[WHAT IS REQUIRED] Starting with the line that contains "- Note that", reproduce each line through the end of the entries exactly as written.

[SUPPLIED RECORDS]
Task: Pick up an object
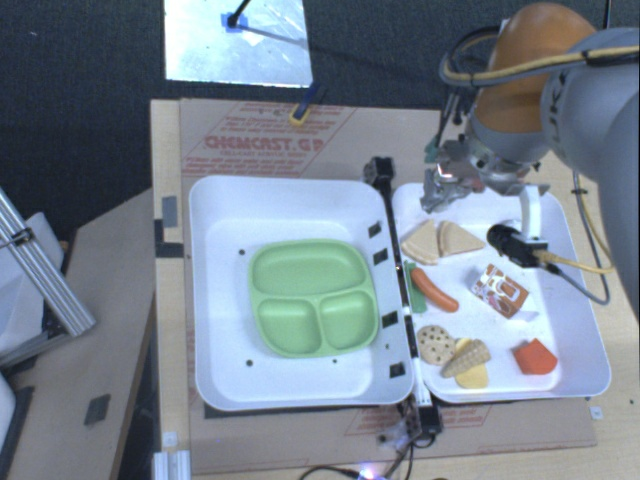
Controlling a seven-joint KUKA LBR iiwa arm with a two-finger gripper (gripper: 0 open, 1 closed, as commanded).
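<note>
My gripper (438, 198) hangs over the far left part of the right bin (585, 298), just above and behind two tan bread wedges (440, 239). Nothing shows between its tips. Nearer the front lie an orange-red sausage (434, 289), a red and white packet (499, 291), a brown cookie (434, 342), a tan ridged cone piece on a yellow slice (468, 360) and an orange-red block (536, 357).
The left bin (215, 268) holds a green divided plate (312, 297). A black clip strip (392, 268) runs along the wall between the bins. The grey arm with its orange band (530, 58) reaches in from the upper right. A shiny sheet (240, 28) lies behind the bench.
</note>
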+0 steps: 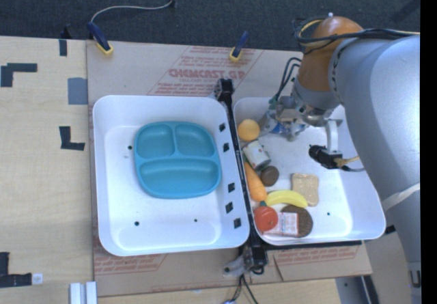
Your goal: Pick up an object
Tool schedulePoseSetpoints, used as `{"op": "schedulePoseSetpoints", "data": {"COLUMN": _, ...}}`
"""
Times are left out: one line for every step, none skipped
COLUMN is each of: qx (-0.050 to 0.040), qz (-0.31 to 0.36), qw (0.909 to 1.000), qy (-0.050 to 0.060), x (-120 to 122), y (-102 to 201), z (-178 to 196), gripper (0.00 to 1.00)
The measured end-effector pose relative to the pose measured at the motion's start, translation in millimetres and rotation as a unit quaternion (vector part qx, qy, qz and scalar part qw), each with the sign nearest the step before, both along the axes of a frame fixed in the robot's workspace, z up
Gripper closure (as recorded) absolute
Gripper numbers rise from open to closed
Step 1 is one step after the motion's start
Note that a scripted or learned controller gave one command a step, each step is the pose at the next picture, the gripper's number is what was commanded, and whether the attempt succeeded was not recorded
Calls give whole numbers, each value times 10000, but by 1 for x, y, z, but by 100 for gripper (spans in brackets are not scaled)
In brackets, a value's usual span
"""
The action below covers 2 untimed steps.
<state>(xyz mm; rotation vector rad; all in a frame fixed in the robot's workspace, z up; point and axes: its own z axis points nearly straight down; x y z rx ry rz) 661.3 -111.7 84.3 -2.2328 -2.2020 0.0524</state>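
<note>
Gripper (290, 123): low in right bin (355, 224), clasp state cannot be told
Orange ball (248, 130): round, smooth, just beside gripper
Divided plate (177, 159): blue plastic, left bin (113, 227)

Position: one camera, fixed above the table (41, 159), looking down at a slant.
Facing: the far edge of the table and dark floor lie along the top.
Distance: far enough to frame both bins whole, left bin (116, 227) and right bin (355, 217).
Arm side: the arm (382, 91) enters from the right.
</note>
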Motion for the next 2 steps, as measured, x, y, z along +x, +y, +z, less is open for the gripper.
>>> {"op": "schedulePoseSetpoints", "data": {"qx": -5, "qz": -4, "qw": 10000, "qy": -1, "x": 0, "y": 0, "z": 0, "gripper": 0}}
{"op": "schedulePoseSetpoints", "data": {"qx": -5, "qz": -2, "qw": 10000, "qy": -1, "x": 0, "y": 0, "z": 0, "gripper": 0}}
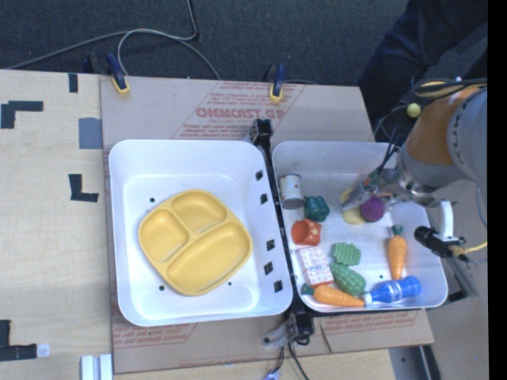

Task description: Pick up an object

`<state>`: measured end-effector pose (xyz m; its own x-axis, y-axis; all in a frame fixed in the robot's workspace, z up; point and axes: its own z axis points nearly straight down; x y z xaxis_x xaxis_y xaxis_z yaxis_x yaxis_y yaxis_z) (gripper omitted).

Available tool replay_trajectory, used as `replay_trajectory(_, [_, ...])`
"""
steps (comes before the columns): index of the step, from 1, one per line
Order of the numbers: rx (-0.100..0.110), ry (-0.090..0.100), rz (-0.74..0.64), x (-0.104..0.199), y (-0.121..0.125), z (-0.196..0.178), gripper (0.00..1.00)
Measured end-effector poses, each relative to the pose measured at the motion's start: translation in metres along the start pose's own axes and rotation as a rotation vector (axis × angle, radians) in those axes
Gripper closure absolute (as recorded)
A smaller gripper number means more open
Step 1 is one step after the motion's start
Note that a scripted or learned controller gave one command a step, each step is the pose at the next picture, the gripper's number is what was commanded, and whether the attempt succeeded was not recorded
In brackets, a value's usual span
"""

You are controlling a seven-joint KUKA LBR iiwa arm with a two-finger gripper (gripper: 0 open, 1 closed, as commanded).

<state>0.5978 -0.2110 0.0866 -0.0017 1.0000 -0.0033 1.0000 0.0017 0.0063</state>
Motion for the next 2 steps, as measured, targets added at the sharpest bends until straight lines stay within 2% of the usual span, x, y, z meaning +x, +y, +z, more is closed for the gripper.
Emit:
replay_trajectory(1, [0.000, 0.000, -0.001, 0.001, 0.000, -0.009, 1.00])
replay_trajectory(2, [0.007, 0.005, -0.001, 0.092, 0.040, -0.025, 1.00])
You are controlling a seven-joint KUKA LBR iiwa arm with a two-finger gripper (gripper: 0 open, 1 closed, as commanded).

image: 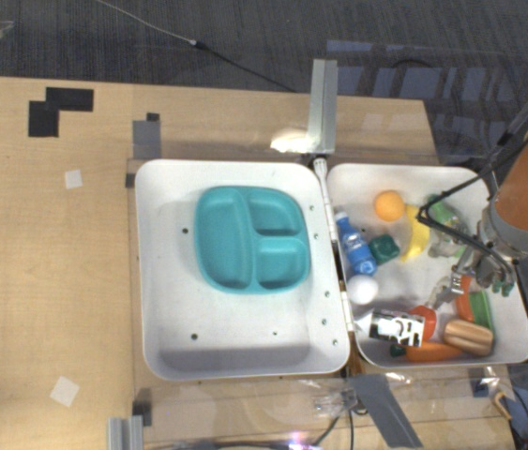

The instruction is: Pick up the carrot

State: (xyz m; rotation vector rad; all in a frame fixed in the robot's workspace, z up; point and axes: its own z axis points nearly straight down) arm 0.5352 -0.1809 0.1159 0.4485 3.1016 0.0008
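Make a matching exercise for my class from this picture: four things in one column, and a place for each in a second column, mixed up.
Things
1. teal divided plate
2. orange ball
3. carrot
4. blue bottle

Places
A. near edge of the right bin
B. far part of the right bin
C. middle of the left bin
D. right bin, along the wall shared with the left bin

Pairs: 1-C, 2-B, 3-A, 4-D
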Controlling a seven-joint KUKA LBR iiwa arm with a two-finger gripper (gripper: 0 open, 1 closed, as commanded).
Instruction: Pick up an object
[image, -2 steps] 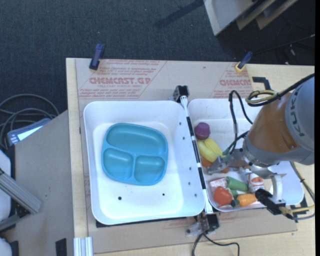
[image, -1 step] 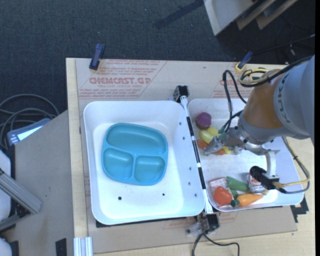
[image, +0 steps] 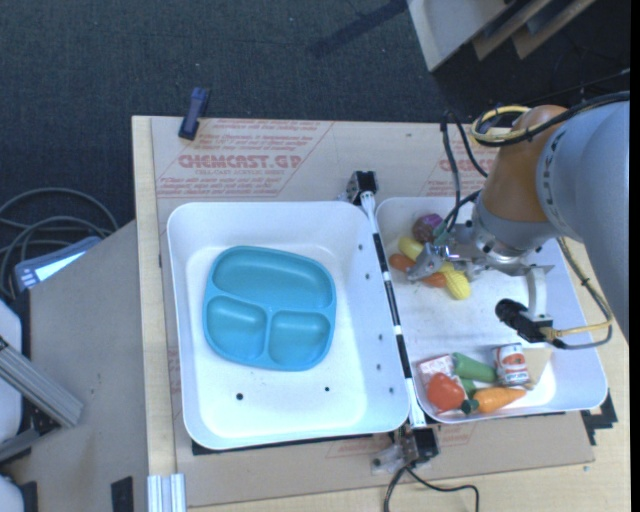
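The likeliest target is the yellow toy (image: 456, 285), a banana-like piece lying near the back of the right bin (image: 575, 385), its long axis running roughly from upper left to lower right. A red-orange piece (image: 400, 263) and a second yellow piece (image: 411, 246) lie just beside it to the left, with a purple one (image: 429, 225) behind. The gripper (image: 437, 262) sits low over this cluster, its tip just to the left of the yellow toy, touching or nearly touching it. Nothing is plainly held, and the spread of its tips is too blurred to judge. More toys and a small can (image: 513, 364) lie at the bin's front edge, well apart. The left bin (image: 190, 225) holds a blue divided tray (image: 268, 307).
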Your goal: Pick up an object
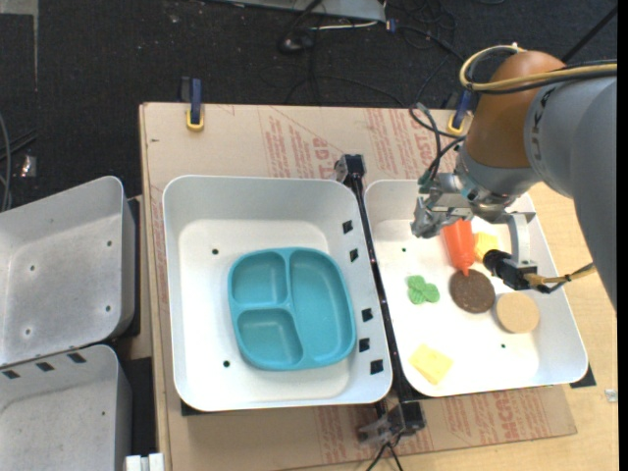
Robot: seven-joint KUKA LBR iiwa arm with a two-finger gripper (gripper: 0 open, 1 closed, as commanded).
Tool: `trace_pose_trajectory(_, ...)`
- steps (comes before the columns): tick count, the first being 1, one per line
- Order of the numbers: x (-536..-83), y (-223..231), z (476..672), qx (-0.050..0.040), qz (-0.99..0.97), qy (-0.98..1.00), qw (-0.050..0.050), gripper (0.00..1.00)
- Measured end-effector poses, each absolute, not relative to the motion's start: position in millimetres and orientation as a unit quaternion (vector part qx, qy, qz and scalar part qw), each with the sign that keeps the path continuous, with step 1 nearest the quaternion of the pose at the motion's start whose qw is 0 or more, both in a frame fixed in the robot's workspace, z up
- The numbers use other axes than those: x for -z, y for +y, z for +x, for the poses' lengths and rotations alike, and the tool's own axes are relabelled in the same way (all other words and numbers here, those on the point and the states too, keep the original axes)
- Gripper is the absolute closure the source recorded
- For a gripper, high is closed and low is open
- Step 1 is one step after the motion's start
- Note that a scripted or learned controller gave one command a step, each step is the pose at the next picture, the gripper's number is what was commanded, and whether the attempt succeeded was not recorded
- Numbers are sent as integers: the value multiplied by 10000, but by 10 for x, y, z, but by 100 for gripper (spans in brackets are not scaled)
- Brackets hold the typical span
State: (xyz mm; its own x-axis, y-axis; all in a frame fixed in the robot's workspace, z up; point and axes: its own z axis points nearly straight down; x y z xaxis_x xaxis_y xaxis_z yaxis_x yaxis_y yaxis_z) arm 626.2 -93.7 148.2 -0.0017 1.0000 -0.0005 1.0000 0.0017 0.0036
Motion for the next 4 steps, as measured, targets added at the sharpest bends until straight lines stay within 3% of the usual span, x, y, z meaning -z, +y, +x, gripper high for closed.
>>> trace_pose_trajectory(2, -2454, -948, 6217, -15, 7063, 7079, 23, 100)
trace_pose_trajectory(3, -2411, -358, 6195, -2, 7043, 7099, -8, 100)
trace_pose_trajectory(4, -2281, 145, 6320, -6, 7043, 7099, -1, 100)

[FINISHED EXERCISE]
- Note that a scripted or learned controller gave one command a step, each step is the pose at the next picture, the gripper's number is what was commanded, and whether the attempt succeeded was not recorded
- Numbers are sent as integers: the value multiplied by 10000, but by 10 for x, y, z, but by 100 for gripper (spans in brackets are not scaled)
- Brackets hold the typical span
State: (xyz mm; its own x-axis, y-axis; all in a frame fixed in the robot's workspace, z up; point and axes: its own z axis points nearly straight down; x y z xaxis_x xaxis_y xaxis_z yaxis_x yaxis_y yaxis_z) arm 626.2 -93.7 148.2 -0.0017 1.0000 -0.0005 1.0000 0.0017 0.0036
Motion for the next 4 steps, as measured, targets added at the sharpest bends until straight lines stay within 3% of the usual span, x, y, z meaning -z, +y, +x, gripper high for closed.
>>> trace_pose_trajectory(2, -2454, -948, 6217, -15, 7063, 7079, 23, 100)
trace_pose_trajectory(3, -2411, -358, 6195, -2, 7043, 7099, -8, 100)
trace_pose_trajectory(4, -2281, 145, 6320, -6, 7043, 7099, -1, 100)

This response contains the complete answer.